- _ABOUT THIS EXERCISE_
Find the lines below in which the string "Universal" occurs. Copy each one.

[Collected data]
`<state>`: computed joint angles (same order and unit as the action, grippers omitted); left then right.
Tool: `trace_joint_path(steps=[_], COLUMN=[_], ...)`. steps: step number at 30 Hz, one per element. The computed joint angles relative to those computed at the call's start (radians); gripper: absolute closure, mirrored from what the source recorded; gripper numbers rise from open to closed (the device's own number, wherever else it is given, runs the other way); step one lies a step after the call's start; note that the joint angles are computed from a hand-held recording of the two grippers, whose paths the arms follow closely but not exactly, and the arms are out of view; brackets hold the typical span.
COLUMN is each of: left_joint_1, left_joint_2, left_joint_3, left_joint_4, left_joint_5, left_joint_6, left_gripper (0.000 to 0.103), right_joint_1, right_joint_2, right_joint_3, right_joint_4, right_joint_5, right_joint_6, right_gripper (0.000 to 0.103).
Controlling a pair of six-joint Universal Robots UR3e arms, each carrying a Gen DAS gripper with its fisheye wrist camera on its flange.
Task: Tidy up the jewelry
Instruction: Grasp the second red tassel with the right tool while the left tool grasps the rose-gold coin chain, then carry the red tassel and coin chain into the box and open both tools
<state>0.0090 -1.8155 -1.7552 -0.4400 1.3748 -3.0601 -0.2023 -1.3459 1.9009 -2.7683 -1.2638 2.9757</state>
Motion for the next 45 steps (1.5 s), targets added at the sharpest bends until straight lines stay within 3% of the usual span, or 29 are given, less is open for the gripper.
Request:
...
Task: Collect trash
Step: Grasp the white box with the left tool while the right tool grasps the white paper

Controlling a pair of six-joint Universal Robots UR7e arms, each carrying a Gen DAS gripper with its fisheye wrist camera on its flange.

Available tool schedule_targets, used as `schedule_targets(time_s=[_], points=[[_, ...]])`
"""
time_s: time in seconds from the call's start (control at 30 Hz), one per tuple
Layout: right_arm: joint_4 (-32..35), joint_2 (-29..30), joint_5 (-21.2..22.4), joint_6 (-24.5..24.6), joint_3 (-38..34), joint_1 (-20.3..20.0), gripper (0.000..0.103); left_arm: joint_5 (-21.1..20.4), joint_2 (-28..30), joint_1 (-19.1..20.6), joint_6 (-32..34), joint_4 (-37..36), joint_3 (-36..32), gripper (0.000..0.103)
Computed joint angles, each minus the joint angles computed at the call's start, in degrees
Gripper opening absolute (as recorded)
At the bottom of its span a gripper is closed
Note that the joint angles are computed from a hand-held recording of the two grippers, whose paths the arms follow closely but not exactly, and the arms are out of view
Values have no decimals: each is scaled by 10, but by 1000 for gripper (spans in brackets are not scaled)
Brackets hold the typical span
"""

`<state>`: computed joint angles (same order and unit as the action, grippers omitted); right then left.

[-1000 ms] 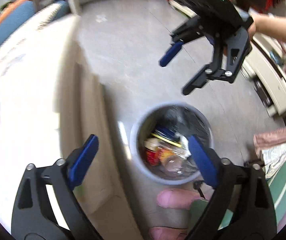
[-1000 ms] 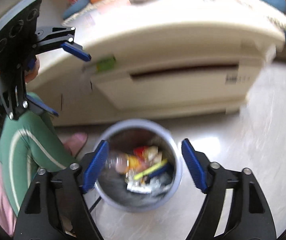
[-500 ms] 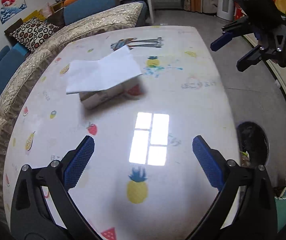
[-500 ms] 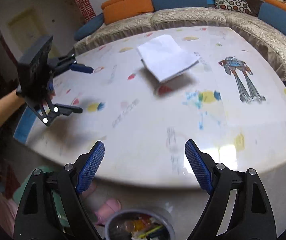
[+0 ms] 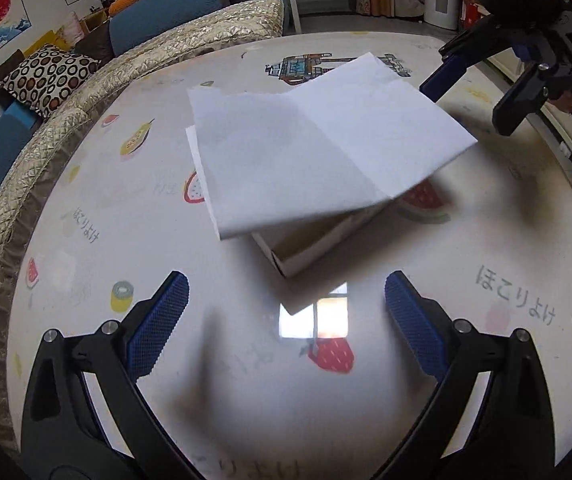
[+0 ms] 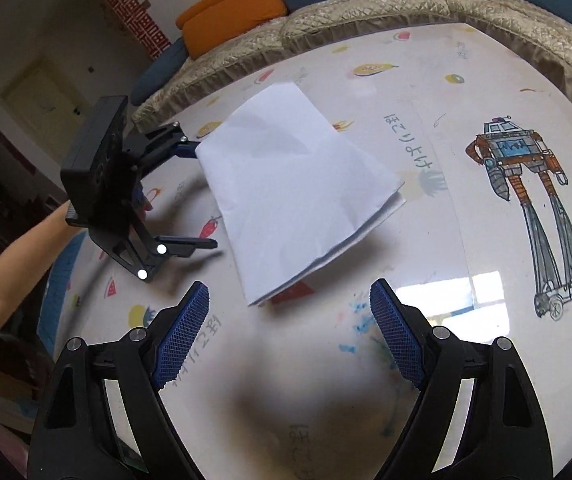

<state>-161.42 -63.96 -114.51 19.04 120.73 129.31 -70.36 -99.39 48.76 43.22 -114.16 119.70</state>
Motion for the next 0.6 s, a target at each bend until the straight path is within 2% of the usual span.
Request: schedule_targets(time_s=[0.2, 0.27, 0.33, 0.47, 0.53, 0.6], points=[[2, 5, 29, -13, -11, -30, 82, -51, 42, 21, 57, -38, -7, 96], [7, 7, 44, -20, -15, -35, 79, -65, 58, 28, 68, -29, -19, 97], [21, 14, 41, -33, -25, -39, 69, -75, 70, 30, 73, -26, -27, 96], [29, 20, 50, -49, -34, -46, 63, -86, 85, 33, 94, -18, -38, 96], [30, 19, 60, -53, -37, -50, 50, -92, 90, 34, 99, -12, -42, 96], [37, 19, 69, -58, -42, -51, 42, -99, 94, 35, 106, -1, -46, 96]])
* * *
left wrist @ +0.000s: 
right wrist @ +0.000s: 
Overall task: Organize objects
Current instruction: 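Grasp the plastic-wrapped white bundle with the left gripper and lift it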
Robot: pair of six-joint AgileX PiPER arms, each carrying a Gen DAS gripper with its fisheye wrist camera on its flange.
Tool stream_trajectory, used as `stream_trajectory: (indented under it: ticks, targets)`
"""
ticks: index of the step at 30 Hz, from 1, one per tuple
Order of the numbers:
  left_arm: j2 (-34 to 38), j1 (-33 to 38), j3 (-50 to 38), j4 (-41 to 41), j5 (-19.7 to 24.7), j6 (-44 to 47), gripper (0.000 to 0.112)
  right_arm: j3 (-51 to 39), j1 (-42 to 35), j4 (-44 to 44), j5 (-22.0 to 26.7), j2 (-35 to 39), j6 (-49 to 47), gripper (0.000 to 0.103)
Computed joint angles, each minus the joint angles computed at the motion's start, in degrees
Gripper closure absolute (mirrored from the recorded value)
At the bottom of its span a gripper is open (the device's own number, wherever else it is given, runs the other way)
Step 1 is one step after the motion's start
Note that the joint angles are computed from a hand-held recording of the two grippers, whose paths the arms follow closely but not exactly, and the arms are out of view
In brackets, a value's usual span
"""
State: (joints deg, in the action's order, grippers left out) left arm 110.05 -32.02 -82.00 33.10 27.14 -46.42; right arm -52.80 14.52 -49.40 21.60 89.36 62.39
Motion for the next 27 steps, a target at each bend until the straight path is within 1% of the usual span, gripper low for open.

- _EXERCISE RESPONSE_
Controlling a pair of six-joint Universal Robots UR3e arms, each carrying a Gen DAS gripper with its fisheye wrist camera on its flange.
Controlling a pair of six-joint Universal Robots UR7e arms, each carrying a Gen DAS gripper with its fisheye wrist camera on its flange.

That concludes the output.